Appreciating LeBron James While Hating The Miami Heat


Somewhere between cursing at the TV for a solid hour, threatening to maim Reggie Miller and then just sitting in stunned silence as if a loved one just passed away, I came to the conclusion that LeBron James is sort of good at basketball.

As a lifelong Chicago Bulls fan, there just isn’t much explanation for how the final three minutes and thirty-three seconds of Game 5 panned out. But it was akin to watching a freight train run over the deer, then seeing that deer carcass infected by a host of parasites, then seeing LeBron James take a giant crap on the whole mess. It took less than four minutes for the Miami Heat to erase a twelve point deficit. Just look at how the Heat’s 4th quarter comeback in those final minutes unfolded:

Like anyone who follows sports with even a passing interest knows, LeBron James turned an entire city (granted, it was only Cleveland) against him by thinking it was a good idea to air his personal thought process on national television. Throw in media lamprey Jim Gray and it was a giant cesspool of unchecked arrogance. But before that TV special, I felt bad for Lebron. Here’s a guy who literally did everything for the Cleveland Cavaliers over seven seasons. He scored, he distributed, rebounded, closed games, only to fall short of the ultimate prize because the best teammate he ever had in a Cavs uniform was Mo Williams. It seemed like people were so quick to tear him down they didn’t even realize how once in a lifetime his talent truly was.
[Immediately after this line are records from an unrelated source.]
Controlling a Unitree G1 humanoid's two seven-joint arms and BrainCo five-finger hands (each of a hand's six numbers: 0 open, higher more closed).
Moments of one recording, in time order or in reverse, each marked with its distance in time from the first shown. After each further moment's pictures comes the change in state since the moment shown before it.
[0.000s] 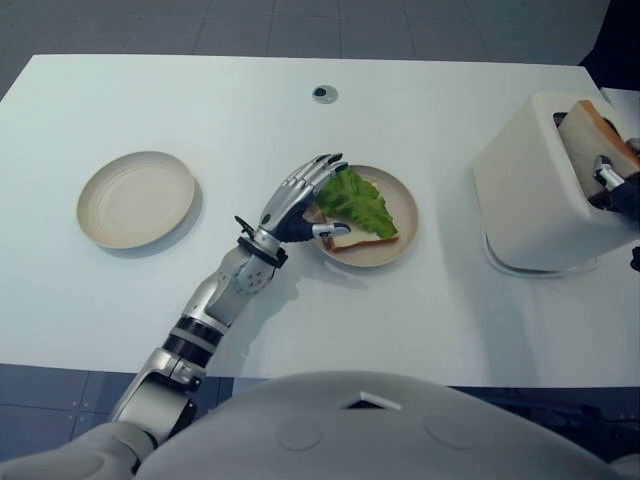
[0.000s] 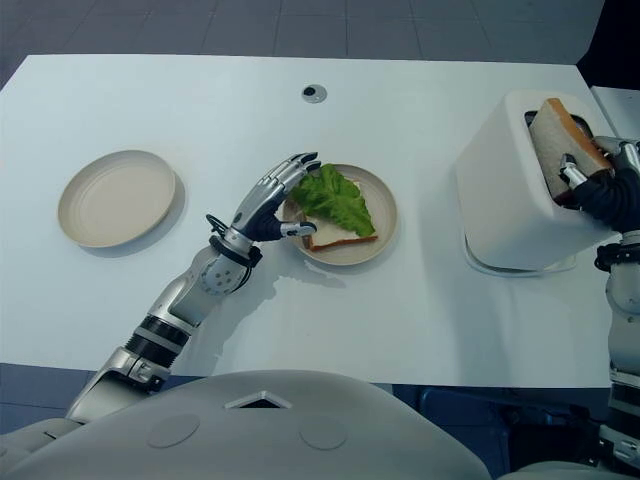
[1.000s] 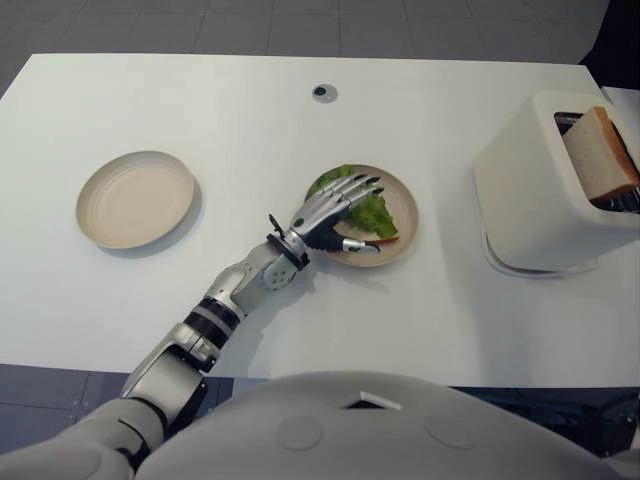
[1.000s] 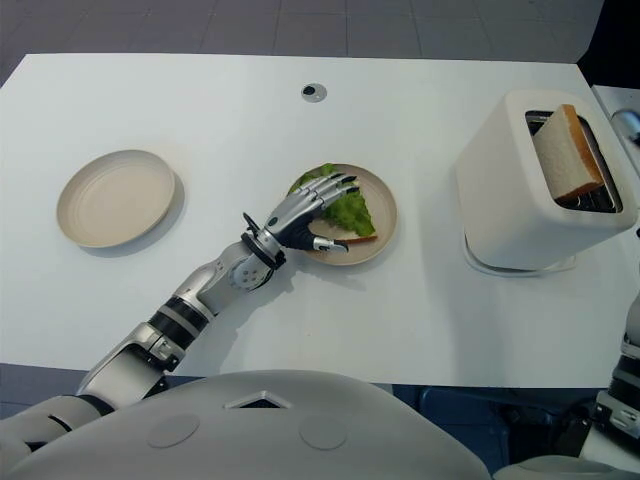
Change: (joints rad) left arm -0.111 -0.035 -0.149 0.104 0.060 -0.033 0.010; right arm -0.053 0.012 -0.036 0.127 -0.058 0.079 0.044
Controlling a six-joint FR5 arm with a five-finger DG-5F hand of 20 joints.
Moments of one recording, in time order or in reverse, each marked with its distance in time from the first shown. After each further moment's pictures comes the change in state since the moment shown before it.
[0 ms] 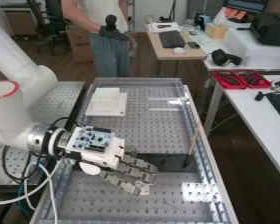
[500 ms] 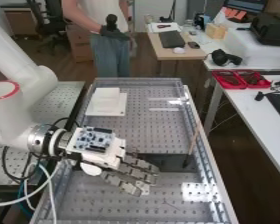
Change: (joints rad) arm -0.005 -0.003 0.013 -0.003 -0.006 0.003
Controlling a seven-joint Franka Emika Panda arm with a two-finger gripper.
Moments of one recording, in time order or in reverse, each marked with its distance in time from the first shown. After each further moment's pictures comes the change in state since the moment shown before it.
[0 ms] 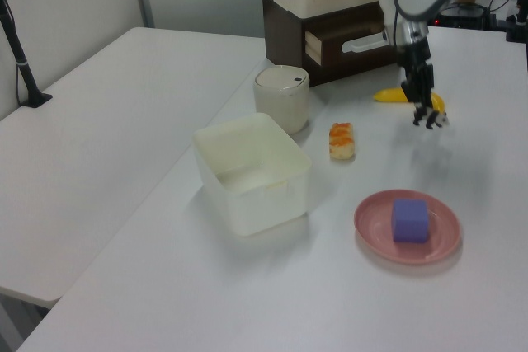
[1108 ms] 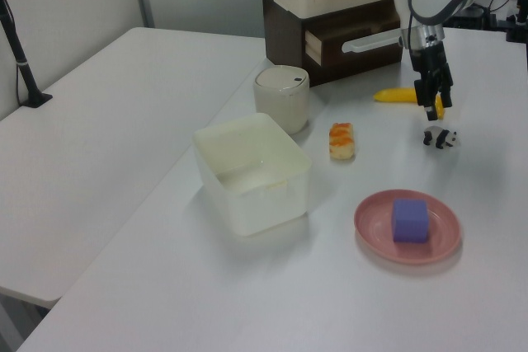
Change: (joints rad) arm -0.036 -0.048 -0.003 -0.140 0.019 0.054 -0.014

Probably should have burnt the GM’s suits.

But the further we move away from The Decision, the more it seems like a function of the times. ESPN is not a sporting news network, it’s an entertainment channel that happens to focus on sports. It’s like watching those Fox News programs where it’s just an hour of two old guys yelling at each other. The 24/7 news cycle perpetuated by modern technology has basically forced people to seek out stories where there are none. LeBron joined the Miami Heat in July of 2009, but journalists had no problem starting the rumor mill as early as 2005, when he signed a contract extension with Cleveland. “James must come to New York!” “James should fulfill his destiny as the next Jordan in Chicago!” “James should play for the Clippers and superfan Frankie Muniz!” We now have open speculation anytime a star athlete is about to test the FA market. Ask a Cardinals fan about Albert Pujols, or a Magic fan about Dwight Howard, or the Hornets and Chris Paul. Thanks to Twitter and other social apps we know every last movement of these guys. Does that mean we’re in a golden age of selfishness? Or do we simply have the technology to obsess over famous people to an unhealthy degree?

The Face of Evil

On the other hand, the Miami Heat did THIS in the offseason. The loyal “fanbase”  had to be given instructions on how to cheer. Did you know the only two jerseys retired in the American Airlines Arena belong to Dan Marino and Michael Jordan? What the fuck is that shit? Chris Bosh opened his mouth and said a lot of dumb things, so did Dwyane Wade. The entire scheme was orchestrated by the NBA’s version of Satan, a man who deserves an eternity of cock punches. No matter how exciting or dominant they look, or how LeBron and Wade look like the most unstoppable perimeter duo since Jordan and Pippen, I can’t get over just how annoying they are.

So when the Dallas Mavericks travel to Miami next week for a rematch of the 2006 Finals, I’ll sit in front of my TV knowing LeBron James is the greatest player in the NBA, one of the most dominant athletes in the world, but in spite of all that is kind of an asshole. And Dirk Nowitzki might be an asshole, too. But I don’t know that yet and he’s tall and German and has a pretty jumpshot. So go Dallas.